À la tête de la Syrie depuis la chute de Bachar al-Assad le 8 décembre dernier, Ahmad al-Chareh, nouveau dictateur de la Syrie et meneur de l’organisation terroriste islamiste Hayat Tahrir al-Cham (HTC), détaille dans une interview exclusive à « Al Arabiya News » ses priorités pour un pays en quête de stabilité. Entre processus électoral, nouvelle Constitution et relations géopolitiques, il se veut porteur d’un discours d’apaisement et de reconstruction.
Dans un entretien, Ahmad al-Chareh a annoncé que l’organisation d’élections en Syrie pourrait nécessiter jusqu’à quatre ans, le temps de réaliser un recensement complet de la population. La rédaction d’une nouvelle Constitution devrait, quant à elle, prendre trois ans. Se félicitant des avancées réalisées depuis le renversement du régime Assad, il a affirmé : « Le processus de libération a été mené sans victimes ni déplacements, et chaque citoyen a désormais le droit d’exprimer son opinion pacifiquement, tant que les institutions publiques restent intactes. »
Vers la stabilité régionale et le respect de la souveraineté
Décrivant sa vision d’une « Syrie libérée », Ahmad al-Chareh s’engage à garantir la sécurité régionale pour les décennies à venir.
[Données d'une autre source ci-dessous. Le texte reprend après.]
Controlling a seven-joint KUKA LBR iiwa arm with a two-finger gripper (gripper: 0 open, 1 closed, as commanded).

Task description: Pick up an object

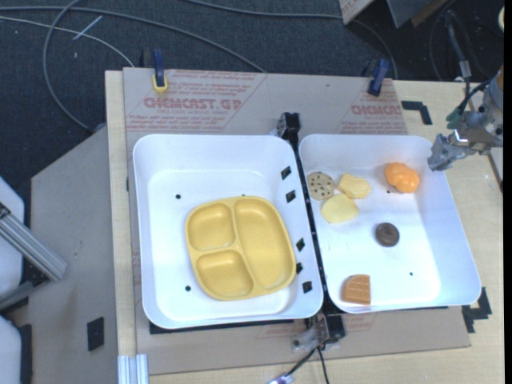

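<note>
The right bin [448, 254] holds several small food items: an orange ball [402, 177], a speckled cookie [321, 186], two pale yellow pieces [354, 186] [340, 209], a brown round piece [387, 234] and a tan waffle-like block [358, 289]. My gripper [445, 152] hangs at the right bin's upper right rim, to the right of the orange ball and apart from it. Nothing shows between its fingers.
The left bin [152, 214] holds a yellow three-compartment tray [238, 246]. Blue clamps [160, 72] [378, 77] hold a cardboard sheet at the back edge. Cables lie on the dark floor beyond the bench.
</note>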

Concernant les relations avec l’Iran, il a insisté sur la nécessité d’un respect mutuel de la souveraineté des deux nations, tout en estimant la nécessité des relations solides avec l’état iranien.
Appel à la levée des sanctions états-uniennes
Le dirigeant syrien a appelé l’administration de Trump à lever les sanctions imposées à la Syrie. D’après lui, elles n’avaient plus lieu d’être après la chute de l’ancien régime. « Ce sont les victimes du régime Assad qui l’ont renversé. Les sanctions doivent donc être levées automatiquement », a-t-il déclaré.
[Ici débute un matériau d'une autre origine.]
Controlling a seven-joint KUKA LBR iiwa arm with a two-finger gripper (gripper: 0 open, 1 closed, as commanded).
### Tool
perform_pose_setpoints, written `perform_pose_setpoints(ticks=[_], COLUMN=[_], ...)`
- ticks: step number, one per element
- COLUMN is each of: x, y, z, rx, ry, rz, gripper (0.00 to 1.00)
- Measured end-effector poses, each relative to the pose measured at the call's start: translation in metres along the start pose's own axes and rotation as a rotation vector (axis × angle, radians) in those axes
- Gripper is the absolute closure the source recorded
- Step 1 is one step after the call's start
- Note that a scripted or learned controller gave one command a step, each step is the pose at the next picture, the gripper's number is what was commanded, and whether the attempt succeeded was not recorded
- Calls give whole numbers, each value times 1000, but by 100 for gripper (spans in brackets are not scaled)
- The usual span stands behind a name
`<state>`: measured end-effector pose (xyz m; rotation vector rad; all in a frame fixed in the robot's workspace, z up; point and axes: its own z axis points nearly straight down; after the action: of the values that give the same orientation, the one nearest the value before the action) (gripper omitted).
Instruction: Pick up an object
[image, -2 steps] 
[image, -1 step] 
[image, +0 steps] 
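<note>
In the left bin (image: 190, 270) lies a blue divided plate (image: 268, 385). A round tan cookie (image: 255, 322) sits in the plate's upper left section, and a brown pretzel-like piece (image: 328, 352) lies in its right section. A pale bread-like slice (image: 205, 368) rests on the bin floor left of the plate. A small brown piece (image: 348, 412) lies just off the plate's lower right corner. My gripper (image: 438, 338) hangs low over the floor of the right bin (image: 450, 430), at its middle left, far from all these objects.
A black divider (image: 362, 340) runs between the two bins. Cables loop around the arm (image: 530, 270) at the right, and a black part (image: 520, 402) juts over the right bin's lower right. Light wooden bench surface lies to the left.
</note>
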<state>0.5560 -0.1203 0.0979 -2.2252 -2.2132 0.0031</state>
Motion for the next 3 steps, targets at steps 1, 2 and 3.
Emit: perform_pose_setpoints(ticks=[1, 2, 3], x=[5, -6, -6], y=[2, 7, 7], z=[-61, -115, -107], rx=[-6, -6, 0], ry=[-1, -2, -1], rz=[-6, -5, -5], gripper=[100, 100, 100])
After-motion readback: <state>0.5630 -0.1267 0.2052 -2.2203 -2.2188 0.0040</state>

Forces démocratiques syriennes et avenir des armées
Ahmad al-Chareh envisage l’intégration des Forces démocratiques syriennes (FDS), principalement kurdes, dans la future armée nationale. Il a cependant souligné que « les armes doivent être uniquement aux mains de l’État », et qu’une intégration ne sera possible qu’en respectant des critères stricts, ouvrant la voie à des négociations.
Une collaboration pragmatique avec la Russie
Le nouveau dictateur syrien a réaffirmé les « intérêts stratégiques profonds » liant la Syrie et la Russie, évoquant l’importance de l’implication russe dans l’armement syrien et la gestion de nombreuses centrales nucléaires. Tout en souhaitant préserver cette relation, il a précisé ne pas vouloir que la présence russe en Syrie devienne un enjeu de tensions internationales.
La reconstruction syrienne
Malgré des promesses de réformes politiques et sociales, Ahmad al-Chareh a un discours parfaitement rodé, et ne se revendique pas comme un « libérateur ». En effet, il déclare que ce sont les sacrifices des Syriens qui ont permis cette liberté.